Create your own curry recipe
This is a great basic recipe that can be adjusted for whatever you happen to have in your fridge:
- Feel free to replace the sweet potato with carrots, cauliflower or white potatoes. Throw in a handful of spinach.
- Use whatever beans or lentils you happen to have on hand.
- Replace the coconut milk with plain yogurt.
- And throw in a tin of tomatoes if you want.
- Even the addition of fermented vegetable pickles is optional. Use pickled lemons or apple chutney instead.
- 2 tbsp oil
- 1 medium onion, chopped
- 4 cloves of garlic, minced
- 1 tbsp of fresh grated ginger
- ½ tsp ground cinnamon
- 1 tsp ground turmeric
- ¼ tsp cayenne pepper (optional)
- 2 cup of cooked beans (chickpeas or mung beans)
- 2 medium sweet potato diced into cubes
- 2 cup vegetable stock
- A can of coconut milk
- 2 tbsp lime juice
- salt and pepper to taste (about 1½ tsp salt)
- To garnish
- ½ cup of fermented vegetable pickles (see notes)
- Cilantro leaves
- Saute the onions in the oil until softened. Add in all the rest of the spices, and cook for about 1 minute, until the spices are fragrant.
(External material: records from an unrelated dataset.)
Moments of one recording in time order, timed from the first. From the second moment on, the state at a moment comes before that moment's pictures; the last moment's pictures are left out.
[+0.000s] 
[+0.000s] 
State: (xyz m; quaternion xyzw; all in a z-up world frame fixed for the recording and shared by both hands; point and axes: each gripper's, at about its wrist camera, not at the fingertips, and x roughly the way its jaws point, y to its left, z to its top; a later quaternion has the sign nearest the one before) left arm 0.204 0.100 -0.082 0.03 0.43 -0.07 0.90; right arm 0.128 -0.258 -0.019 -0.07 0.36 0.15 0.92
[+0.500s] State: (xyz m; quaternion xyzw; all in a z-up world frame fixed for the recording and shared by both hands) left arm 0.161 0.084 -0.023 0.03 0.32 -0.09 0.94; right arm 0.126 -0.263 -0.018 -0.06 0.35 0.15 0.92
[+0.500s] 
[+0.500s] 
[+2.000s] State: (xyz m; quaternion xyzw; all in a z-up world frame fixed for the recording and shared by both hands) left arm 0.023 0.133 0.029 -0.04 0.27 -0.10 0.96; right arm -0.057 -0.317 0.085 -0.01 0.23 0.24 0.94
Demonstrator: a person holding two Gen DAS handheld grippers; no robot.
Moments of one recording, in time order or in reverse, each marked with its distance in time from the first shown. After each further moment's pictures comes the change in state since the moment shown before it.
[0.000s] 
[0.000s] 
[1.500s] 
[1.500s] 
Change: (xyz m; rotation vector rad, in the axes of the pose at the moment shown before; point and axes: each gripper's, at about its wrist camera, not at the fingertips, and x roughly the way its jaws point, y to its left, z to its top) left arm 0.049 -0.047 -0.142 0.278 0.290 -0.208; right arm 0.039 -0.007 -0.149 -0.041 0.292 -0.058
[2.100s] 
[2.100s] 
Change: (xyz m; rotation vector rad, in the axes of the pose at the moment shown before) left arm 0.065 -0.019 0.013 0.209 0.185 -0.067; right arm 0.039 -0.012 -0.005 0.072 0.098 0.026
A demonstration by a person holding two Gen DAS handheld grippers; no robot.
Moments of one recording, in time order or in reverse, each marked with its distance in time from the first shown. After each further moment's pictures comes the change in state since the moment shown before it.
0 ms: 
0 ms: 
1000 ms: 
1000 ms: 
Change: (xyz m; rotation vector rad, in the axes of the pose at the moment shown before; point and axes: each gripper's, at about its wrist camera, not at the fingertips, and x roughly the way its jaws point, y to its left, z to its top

- Add in the beans and sweet potato. Stir to coat in the spices, then pour in the vegetable stock.
- Cover and bring to a boil. Simmer until the sweet potato is cooked (about 15 minutes).
- Stir in the coconut milk and lime juice. Add in salt and pepper to taste.
- Garnish with a scoop of pickled vegetables and cilantro.
-For the fermented vegetable pickles use either: piccalilli, dosa filling, or sauerkraut.